Biostatistics and modelling core
The purpose of Biostatistics and modeling core is to support and develop a network within modeling with particular focus on raising the level of biostatistical methods applied within the DCCC center and support cross-institutional validations of discoveries. A biostatistics expert will be connected to the effort, but field specific knowledge ensured by a medical physicist from our field with extensive biostatistical and statistical programming experience. Focus is on using the national collaboration to allow external validation of discoveries in any given Danish center and in particular modeling collaborations in areas where national databases are currently of insufficient detail will be considered a success.
Provide clinically credible, externally validated models of disease control and toxicity through the national network and provide methodological support and statistical oversight in high dimensionality data analysis.
Wyatt and Altman have stated that the main reasons why doctors reject published prognostic models are lack of clinical credibility and lack of evidence that a prognostic model can support decisions about patient care. More recently, the misapplication of high dimensionality data to clinical trials had severe consequences at Duke University (the A. Potti case). The objective of WP14 is to first to provide clinically credible, externally validated models of treatment outcome on disease control and toxicity through the national network and second to provide methodological support and statistical oversight in high dimensionality data analysis.
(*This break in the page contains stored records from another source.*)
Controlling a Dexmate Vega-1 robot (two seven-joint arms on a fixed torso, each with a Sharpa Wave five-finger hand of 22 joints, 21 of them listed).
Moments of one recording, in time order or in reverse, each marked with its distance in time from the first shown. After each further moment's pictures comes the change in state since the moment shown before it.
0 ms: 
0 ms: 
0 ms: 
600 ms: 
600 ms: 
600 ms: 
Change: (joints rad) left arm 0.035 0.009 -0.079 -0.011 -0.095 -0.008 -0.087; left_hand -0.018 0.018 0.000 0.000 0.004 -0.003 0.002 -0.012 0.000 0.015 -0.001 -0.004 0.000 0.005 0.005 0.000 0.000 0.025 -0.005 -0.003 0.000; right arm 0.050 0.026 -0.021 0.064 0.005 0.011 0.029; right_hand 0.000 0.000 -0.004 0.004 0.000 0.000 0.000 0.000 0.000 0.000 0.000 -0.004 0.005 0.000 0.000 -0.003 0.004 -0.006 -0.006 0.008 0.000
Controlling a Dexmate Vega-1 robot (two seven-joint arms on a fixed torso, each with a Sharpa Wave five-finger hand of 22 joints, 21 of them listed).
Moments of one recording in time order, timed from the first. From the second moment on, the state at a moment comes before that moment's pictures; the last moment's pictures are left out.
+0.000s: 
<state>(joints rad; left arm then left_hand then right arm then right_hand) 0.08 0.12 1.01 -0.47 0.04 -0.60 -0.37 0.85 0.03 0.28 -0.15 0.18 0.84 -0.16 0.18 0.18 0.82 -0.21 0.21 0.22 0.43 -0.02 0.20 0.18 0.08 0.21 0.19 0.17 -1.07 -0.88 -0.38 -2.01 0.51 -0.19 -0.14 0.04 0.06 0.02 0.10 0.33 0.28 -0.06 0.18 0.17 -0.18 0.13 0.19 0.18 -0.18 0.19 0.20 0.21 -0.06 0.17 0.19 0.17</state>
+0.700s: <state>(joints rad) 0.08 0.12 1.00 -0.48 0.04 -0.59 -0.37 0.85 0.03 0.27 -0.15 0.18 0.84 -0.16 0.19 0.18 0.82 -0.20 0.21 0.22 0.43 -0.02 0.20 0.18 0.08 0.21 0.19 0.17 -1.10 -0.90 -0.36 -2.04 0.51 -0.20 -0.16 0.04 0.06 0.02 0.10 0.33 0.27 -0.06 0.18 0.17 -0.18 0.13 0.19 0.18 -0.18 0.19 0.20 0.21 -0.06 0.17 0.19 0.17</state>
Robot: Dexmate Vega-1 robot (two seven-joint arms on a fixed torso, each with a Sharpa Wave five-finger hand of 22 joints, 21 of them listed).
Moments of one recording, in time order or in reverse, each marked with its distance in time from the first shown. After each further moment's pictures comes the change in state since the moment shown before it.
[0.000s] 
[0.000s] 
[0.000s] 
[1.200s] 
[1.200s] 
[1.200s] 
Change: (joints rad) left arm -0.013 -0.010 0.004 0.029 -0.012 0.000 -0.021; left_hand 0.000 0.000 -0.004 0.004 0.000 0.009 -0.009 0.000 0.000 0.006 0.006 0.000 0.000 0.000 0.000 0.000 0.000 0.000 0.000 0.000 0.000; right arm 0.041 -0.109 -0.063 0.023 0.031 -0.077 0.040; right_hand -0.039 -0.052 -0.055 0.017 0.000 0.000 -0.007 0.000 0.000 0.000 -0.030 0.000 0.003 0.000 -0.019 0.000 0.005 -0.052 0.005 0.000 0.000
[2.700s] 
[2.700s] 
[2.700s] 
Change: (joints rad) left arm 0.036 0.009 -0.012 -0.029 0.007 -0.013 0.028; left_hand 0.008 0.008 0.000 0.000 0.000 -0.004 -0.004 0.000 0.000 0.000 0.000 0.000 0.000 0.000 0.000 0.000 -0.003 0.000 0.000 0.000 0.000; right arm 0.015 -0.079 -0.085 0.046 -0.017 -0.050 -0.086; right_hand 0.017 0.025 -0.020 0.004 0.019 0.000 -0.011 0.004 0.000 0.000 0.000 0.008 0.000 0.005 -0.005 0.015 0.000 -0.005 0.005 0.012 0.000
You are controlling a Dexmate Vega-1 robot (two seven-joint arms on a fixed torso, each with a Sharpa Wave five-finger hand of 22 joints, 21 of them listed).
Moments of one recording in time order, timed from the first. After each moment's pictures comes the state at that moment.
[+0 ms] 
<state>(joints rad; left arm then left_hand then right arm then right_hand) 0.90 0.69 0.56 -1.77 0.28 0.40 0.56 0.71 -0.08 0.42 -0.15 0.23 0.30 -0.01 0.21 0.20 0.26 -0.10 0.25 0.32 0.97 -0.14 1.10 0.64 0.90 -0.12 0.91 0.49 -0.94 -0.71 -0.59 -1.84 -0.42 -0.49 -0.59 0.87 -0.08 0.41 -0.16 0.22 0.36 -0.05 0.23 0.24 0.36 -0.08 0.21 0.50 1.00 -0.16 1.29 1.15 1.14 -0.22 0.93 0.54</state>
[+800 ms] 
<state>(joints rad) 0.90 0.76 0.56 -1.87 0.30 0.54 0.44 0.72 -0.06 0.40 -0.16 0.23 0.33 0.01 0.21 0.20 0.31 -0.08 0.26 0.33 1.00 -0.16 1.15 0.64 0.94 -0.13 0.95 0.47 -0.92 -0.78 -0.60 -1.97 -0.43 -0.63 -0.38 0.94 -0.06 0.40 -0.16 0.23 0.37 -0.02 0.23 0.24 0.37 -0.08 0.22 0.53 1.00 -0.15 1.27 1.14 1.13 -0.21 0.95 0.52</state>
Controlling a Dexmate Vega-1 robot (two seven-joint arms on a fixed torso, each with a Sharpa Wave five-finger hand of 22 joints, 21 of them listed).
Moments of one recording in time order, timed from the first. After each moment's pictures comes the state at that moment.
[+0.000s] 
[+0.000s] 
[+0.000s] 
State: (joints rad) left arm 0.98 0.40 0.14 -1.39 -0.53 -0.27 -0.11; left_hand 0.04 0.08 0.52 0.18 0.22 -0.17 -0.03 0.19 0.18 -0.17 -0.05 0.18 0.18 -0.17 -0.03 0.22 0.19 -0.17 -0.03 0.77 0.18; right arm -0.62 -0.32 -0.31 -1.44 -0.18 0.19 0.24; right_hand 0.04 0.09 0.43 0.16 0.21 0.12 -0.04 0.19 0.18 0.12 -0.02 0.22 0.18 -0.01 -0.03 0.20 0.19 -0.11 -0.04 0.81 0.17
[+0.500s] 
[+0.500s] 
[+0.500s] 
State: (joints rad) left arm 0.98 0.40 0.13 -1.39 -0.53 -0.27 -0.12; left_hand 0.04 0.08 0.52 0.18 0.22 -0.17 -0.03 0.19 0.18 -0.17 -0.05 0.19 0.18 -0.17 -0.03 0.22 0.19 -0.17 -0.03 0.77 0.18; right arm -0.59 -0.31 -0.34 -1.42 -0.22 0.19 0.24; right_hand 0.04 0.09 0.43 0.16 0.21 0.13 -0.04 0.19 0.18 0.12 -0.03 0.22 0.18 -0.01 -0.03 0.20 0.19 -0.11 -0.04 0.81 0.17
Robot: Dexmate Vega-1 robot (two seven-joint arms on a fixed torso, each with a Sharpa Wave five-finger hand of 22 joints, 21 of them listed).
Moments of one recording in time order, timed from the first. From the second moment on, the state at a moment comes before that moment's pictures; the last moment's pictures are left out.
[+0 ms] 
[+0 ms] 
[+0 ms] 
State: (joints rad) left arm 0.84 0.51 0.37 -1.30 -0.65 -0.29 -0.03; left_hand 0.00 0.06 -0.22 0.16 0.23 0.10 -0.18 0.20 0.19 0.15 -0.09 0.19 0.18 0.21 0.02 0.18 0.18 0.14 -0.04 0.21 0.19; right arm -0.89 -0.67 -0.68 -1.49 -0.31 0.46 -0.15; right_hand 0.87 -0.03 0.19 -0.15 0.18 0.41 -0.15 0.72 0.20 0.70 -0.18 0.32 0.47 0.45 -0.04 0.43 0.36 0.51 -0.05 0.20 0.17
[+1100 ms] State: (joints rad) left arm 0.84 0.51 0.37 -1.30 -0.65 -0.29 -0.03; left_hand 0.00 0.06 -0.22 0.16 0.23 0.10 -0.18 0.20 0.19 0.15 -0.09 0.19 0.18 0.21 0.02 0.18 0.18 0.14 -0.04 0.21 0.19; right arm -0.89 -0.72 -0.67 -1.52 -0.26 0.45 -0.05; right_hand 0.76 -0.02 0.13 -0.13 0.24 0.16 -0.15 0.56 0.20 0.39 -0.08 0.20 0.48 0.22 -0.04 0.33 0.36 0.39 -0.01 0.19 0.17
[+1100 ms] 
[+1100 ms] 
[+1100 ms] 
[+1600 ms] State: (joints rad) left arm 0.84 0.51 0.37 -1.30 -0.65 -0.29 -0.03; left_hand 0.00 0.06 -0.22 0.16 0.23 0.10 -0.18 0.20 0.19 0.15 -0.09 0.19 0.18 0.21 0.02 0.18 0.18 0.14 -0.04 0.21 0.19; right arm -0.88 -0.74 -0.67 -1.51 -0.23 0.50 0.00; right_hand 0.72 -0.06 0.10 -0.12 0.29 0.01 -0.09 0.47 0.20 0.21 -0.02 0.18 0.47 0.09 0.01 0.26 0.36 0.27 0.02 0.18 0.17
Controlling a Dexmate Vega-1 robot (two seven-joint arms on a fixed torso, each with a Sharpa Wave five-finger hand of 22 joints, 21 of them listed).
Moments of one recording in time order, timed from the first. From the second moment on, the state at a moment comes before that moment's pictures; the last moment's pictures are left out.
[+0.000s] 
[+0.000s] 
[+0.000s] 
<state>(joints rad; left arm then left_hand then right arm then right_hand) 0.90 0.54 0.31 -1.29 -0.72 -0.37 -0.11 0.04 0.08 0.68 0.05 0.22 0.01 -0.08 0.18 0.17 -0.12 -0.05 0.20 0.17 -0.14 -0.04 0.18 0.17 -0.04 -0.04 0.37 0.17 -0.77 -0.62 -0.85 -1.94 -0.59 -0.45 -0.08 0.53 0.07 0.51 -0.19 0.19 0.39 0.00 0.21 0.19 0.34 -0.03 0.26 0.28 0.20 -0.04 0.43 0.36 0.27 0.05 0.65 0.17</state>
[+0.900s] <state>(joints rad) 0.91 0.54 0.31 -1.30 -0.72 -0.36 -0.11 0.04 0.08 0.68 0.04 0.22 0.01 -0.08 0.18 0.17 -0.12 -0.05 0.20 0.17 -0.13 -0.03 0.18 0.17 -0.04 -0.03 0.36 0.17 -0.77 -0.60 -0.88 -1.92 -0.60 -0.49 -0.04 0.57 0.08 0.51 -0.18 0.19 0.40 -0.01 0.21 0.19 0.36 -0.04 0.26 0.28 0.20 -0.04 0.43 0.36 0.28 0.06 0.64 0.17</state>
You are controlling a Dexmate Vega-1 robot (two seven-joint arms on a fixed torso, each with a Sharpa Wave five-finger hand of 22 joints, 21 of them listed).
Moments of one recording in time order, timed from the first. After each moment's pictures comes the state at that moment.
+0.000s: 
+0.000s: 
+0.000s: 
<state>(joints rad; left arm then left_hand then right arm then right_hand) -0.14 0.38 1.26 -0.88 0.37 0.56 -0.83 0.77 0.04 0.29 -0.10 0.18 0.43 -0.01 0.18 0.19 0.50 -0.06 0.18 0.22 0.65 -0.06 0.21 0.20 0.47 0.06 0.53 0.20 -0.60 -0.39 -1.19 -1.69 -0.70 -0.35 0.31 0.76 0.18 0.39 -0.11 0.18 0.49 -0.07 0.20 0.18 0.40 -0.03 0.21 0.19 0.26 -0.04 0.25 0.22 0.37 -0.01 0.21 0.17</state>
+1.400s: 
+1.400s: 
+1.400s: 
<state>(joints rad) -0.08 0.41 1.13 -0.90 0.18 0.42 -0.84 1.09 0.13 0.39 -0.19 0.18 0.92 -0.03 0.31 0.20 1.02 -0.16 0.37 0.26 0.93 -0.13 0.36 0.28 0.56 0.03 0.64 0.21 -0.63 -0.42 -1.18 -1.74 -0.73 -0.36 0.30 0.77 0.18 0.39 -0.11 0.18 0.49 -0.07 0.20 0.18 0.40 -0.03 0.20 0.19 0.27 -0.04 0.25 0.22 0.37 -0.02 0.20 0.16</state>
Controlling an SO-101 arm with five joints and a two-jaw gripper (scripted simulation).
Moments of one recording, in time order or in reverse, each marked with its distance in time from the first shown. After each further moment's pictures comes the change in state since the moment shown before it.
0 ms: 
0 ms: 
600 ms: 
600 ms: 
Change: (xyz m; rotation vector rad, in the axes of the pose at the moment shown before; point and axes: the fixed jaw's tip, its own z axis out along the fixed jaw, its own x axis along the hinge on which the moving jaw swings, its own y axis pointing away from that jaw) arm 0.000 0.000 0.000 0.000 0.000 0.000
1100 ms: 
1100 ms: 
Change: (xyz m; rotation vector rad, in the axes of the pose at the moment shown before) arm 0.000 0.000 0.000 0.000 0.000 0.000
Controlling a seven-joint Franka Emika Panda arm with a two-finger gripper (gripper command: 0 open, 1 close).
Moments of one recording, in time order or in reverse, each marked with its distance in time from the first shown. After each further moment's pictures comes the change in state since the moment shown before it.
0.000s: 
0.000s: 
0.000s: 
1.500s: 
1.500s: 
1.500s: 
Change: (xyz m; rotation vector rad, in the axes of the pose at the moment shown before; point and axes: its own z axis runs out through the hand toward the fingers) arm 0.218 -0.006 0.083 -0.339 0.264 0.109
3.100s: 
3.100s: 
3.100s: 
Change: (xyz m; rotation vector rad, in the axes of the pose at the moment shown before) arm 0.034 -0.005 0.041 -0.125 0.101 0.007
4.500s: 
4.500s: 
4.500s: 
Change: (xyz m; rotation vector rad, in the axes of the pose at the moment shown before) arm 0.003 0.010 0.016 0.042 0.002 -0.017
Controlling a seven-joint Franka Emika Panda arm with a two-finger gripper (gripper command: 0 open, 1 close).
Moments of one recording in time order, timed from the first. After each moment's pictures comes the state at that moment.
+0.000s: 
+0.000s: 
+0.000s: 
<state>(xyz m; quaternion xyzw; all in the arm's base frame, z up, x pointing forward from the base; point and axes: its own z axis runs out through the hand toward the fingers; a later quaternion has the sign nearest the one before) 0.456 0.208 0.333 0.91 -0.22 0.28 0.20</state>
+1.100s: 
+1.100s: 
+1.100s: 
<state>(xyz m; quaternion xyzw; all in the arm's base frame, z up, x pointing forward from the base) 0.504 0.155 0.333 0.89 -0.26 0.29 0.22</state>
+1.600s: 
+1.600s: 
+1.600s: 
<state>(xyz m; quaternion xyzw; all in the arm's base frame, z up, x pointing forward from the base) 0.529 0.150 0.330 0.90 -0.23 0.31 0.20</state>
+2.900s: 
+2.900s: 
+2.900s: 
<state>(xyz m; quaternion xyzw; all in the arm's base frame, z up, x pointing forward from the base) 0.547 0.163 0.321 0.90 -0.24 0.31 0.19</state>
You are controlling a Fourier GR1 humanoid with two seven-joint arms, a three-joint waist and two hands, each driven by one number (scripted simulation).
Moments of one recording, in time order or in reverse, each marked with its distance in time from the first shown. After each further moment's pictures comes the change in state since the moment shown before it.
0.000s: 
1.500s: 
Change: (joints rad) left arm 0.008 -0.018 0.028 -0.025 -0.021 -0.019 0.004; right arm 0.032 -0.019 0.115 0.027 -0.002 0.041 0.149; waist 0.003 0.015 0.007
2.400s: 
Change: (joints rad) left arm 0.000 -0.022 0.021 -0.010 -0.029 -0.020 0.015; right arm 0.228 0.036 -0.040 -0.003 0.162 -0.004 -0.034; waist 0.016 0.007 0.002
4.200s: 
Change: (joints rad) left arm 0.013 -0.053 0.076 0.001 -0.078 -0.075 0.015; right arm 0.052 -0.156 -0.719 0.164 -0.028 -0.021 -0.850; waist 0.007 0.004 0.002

Analysis and validation of predictive/prognostic models with limited covariables per patient
We will provide a framework with senior statistical support with field-specific knowledge to aid appropriate statistical methods and data analytics to support analysis and in particular external validation of prognostic and predictive models for tumor control and toxicity.
Generate and publish interactive decision support models with absolute risk predictions to accommodate the inclusion of all relevant clinical modifiers of risk while maintaining utility. A special emphasis will be on quantification and visualization of uncertainties including those arising from observed differences in outcome between institutions. Methods to analyze and describe the burden of transient or fluctuating toxicities will also be a focus.
Within the framework, we will enforce open-source publication of all statistical source code (such as R markdown documents with appropriate supporting text) as a necessary part of ensuring reproducibility of published studies. This does not mean that raw clinical data needs to be published.
Analysis of high dimensionality datasets and machine learning
Within the economical limits of the core, we will provide an environment for support and discussion of appropriate analysis of high dimensionality datasets including those related to advanced image analysis and biomarkers.
Furthermore, we will aid in developing machine learning and pattern recognition methods in collaboration with computer scientists.
Collaboration on specific projects within the DCCC center
A limited budget from this work package is dedicated to supporting the external validation of models developed within member institutions. Special emphasis is on external validation by collaborating between institutional partners where the scope of possible existing national databases is expanded through institutional extensions through this network.
Possible examples of such collaborations include the following two examples, but the first year of the WP should ideally lead to further suggestions for collaborations:
1) External validation of a failure-site prediction model in locally advanced squamous or adenocarcinoma of the lung. Here, a failure site prediction model has been developed on an institutional database at Rigshospitalet and is in the press in the Journal of Thoracic Oncology . Strong institutional databases, in particular project related databases in Odense and Århus, support external validation and expansion of the model. Attempts will be made to allow model validation by exporting models, not the databases, to alleviate data protection issues.
2) Another example of the TCP model for prostate cancer is available at AUH. In this TCP model, individual patient information is included to compute the probability of local control. In particular, diffusion coefficient maps acquired prior RT can be used to derive the cell density at the index volume, and estimate individual tutor control probabilities. This model has already shown an increment in dose differentiation across patients compared to classical approaches. Additionally, this model has been tested against the uncertainties derived from the inclusion of patient-specific biological information using functional imaging.
An example of the NTCP model for GI toxicity following RT for prostate cancer has been developed at AUH. This model accounts for spatial patterns in rectal dose distributions. By using a parameterized 2D map of the rectum doses authors have created an NTCP model predicting the risk of 6 different symptoms related to “Defecation Urgency”, “Fecal Incontinence” and “Emptying Difficulties”. Test it in an external cohort, such as DAPROCA would be a promising application of this WP.
The first year of the DCCC work package should encourage further suggestions for specific projects under this WP and the most promising (judged in particular on the ability to use the network for external validation and improvement of models) can receive financial support for data analysis.
External validation of institutional prognostic/predictive studies, also in sites where national clinical databases are not currently of sufficient detail for radiotherapy modeling.
Workshops on statistical modeling with emphasis on data analysis.
Implementation of machine learning methods, such as convolutional neural nets, in collaboration with WP2.
Improved quality of related studies disseminating from the center.